若者が出ていく「本当の理由」
マイナビ「2024年卒大学生Uターン・地元就職に関する調査」によれば、若者が地元ではなく都会へ行きたい・地元に戻らない最大の理由は男女とも「魅力的な仕事と高い給料」です。
地方の産業・雇用環境を整えることは重要ではあります。が、その実現は言うほどたやすくはありません。仮にそれが実現できたとしても「出ていきたい若者」の気持ちは変わりません。なぜなら、仕事や給料だけではなく「都会に出ていきたい・そこで何かチャレンジしたい」という気持ちの部分が大きいからです。
「地方からの女性流出」だけを問題視する論の中には、都会へ出ていった女性を対象とした調査結果だけで、地方の閉塞感や古臭い慣習、干渉しすぎな空気感などを殊更強調する向きがありますが、マイナス面が改善されれば出ていかないかというと、そうではないはずです。
前述した通り、出ていく割合は3分の1程度一定存在するので、「出ていきたい」という感情が先にあり、理由は後付けであるという冷静な見方が必要です。

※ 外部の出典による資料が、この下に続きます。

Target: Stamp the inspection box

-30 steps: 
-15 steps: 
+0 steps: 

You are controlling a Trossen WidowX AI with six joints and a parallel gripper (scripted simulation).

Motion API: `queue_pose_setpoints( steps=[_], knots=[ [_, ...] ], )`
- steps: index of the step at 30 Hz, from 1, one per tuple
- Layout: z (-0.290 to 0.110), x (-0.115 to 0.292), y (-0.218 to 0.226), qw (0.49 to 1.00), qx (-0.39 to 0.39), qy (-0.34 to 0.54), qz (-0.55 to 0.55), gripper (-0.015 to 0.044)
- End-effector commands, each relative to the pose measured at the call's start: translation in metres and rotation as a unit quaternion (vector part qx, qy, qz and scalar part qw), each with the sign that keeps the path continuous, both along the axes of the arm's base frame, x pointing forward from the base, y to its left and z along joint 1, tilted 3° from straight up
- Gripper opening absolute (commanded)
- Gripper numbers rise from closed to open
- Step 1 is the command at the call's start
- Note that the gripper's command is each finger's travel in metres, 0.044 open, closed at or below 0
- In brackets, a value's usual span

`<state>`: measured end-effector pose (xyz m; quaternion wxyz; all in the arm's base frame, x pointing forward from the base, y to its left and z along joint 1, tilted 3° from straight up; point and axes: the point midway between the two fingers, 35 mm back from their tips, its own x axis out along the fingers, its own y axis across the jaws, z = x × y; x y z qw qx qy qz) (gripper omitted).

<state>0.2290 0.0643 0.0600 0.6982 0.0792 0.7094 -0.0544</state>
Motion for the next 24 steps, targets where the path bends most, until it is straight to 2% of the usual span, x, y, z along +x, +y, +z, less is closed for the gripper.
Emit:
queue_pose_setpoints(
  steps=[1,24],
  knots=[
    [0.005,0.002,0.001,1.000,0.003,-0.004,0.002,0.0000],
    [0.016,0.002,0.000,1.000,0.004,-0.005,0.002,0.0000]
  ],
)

「親元、地元から離れたい」という気持ちの中には「都会に出ていけば何か別の世界があるかもしれない」という期待が大きいわけです。つまり、若者が出ていくということは、そうした期待や希望や夢を抱いて出ていくのであって、それを妨げて一体何をしたいのでしょうか。
「流出防止」はむしろ逆効果
転出が多い地方が目指すべきは、人口流出の防止ではなく、むしろ若者が積極的にチャレンジすること自体を応援する姿勢のほうです。

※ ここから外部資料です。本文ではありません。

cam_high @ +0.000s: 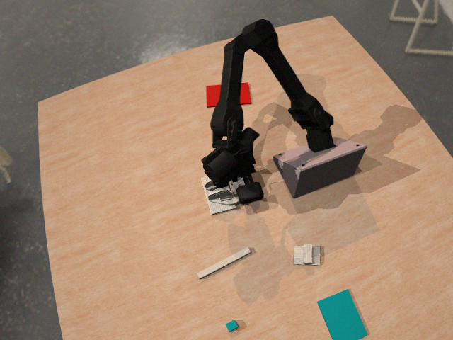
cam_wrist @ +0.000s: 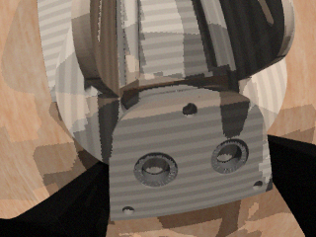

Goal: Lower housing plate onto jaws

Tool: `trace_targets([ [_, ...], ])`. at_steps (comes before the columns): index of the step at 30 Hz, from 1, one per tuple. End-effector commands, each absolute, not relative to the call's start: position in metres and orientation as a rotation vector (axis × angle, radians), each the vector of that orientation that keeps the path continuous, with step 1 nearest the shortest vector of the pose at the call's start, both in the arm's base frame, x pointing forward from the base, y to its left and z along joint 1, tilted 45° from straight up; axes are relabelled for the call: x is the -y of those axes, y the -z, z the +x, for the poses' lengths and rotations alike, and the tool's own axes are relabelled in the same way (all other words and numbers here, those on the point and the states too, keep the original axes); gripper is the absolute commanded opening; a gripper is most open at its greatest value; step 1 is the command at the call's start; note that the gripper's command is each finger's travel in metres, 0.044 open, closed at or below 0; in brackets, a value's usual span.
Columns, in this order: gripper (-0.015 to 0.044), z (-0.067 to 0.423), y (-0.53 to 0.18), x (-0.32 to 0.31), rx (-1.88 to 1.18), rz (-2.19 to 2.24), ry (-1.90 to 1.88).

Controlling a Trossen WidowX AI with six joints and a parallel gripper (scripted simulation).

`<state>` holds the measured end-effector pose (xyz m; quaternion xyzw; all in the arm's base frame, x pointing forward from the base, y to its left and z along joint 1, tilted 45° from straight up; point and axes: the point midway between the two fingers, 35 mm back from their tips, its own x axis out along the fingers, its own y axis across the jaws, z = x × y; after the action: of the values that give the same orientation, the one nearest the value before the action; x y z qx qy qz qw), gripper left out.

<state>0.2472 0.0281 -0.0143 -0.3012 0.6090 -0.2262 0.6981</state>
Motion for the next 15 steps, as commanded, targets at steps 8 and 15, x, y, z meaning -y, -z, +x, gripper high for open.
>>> trace_targets([
  [8, 0.0351, 0.2477, 0.0166, -0.0246, -1.358, -0.677, 0.508],
  [15, 0.0351, 0.2477, 0.0166, -0.0246, -1.358, -0.677, 0.508],
])
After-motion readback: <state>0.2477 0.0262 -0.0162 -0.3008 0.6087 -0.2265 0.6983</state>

そもそも「流出防止」という思考自体が、「若者は自治体の資産なんだから、出ていかれては損失」という窮屈なゼロサム発想に基づいています。まるで、貯めた預金通帳の額が減ることが嫌で、何も使わない人のようです。
若者が自治体に限らず、国や未来の資産であることはその通りですが、「その資産を減らさないように使わない」のではなく「資産だからこそ活躍させる投資」視点への切り替えが必要でしょう。

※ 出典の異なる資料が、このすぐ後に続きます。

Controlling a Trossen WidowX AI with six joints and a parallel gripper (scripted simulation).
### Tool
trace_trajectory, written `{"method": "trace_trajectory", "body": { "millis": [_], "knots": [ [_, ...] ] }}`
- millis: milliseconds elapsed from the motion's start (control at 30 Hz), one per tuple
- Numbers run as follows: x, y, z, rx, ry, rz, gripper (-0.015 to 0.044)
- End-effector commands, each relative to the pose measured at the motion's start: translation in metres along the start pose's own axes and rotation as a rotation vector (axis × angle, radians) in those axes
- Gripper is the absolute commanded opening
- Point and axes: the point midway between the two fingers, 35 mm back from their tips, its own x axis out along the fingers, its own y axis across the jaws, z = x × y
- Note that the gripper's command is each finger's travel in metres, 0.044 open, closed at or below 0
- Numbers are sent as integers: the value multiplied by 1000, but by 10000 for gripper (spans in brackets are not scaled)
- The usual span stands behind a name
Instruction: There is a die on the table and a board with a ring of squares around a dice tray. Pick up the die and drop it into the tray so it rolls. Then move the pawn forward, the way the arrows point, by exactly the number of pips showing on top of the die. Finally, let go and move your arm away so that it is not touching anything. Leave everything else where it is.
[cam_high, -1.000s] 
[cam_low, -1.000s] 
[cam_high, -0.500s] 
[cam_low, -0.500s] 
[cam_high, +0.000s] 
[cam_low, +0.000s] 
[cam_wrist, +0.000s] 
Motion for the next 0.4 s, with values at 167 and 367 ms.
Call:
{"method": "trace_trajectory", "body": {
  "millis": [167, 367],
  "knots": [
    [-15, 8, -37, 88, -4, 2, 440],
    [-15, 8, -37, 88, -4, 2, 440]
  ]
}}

地方における今までの問いは、「どうすれば出ていかせないか」「どうすればUターンさせられるか」に終始していたと思います。が、その問いに縛られると、かえって逆効果になりかねないことにもなります。
新しい問いとは、「地元に残るか出ていくか、戻るか戻らないか」を目的化せず、生まれ故郷である地元への誇りと愛着という関係性をどうすれば継続させられるか、という方向です。